The Department's Antitrust Division filed a civil antitrust suit and proposed settlement today in U.S. District Court in Washington, D.C., against Sara Lee for violating Hart-Scott-Rodino Act antitrust notification requirements. The proposed consent decree, which must be approved by the court, would settle the suit with Sara Lee paying the highest civil penalty to date for a violation of the Hart-Scott-Rodino Act.

Sara Lee, headquartered in Chicago, is a multinational consumer packaged goods company engaged in the shoe care products industry in the U.S. under its Kiwi Brands Inc. subsidiary.

The complaint, filed at the request of the Federal Trade Commission, alleges that officials of the Sara Lee subsidiary, Sara Lee/DE NV of The Netherlands, negotiated the acquisition without making premerger Hart- Scott-Rodino filings because they were concerned that the Department of Justice or the FTC would challenge the acquisition under the antitrust laws.

"The law is clear and simple. So is Sara Lee's violation," said Assistant Attorney General Anne K. Bingaman, in charge of the Antitrust Division. "Without the necessary information on proposed acquisitions, we can't protect consumers from anticompetitive transactions. And sadly, Sara Lee flouted its legal requirements in order to frustrate legal scrutiny."

In the 1991 acquisition, Sara Lee acquired shoe care product assets of Reckitt & Colman in the U.S. and U.K. for approximately $25.8 million. According to the complaint, Sara Lee, despite valuing the U.S. assets substantially more than the U.K. assets, split the total $25.8 purchase price into two contracts with approximately the same purchase price for each--$13.1 million for the U.S. assets and $12.7 million for the U.K. assets. The Department said that Sara Lee did not determine in good faith the fair market value of the U.S. assets as was required by the rules, and the fair market value exceeded $15 million.

At the time of the acquisition, Sara Lee had a market share of approximately 90 percent of shoe polish sold through mass marketers, and Reckitt & Colman, with its Griffin brand, was one of the few remaining competitors.

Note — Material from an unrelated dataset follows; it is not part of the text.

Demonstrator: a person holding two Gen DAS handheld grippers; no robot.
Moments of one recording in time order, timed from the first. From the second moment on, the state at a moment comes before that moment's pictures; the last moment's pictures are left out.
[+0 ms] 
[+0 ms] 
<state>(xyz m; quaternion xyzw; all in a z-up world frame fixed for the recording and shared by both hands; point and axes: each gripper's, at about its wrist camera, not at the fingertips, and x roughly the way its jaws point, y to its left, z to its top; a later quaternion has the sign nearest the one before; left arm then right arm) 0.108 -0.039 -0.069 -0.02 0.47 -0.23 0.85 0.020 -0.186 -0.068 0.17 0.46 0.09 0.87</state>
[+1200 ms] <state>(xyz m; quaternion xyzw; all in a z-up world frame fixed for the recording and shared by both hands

Bingaman said that the Department's Antitrust Division and the Federal Trade Commission share a strong commitment to ensure that companies comply with the Hart-Scott-Rodino antitrust notification requirements, and will continue to seek substantial civil penalties for violations of the Act.

The Hart-Scott-Rodino Act of 1976, an amendment to the Clayton Act, imposes notification and waiting period requirements on individuals and companies over a certain size before they consummate acquisitions of stock or assets over a certain value or ownership percentage.

Under the Act and the rules implementing the Act, premerger antitrust reporting would not have been required of Sara Lee if the fair market value of the U.S. assets being acquired did not exceed $15 million.

The Act permits a federal court, upon the Department's request, to assess a civil penalty of up to $10,000 for each day a person is in violation.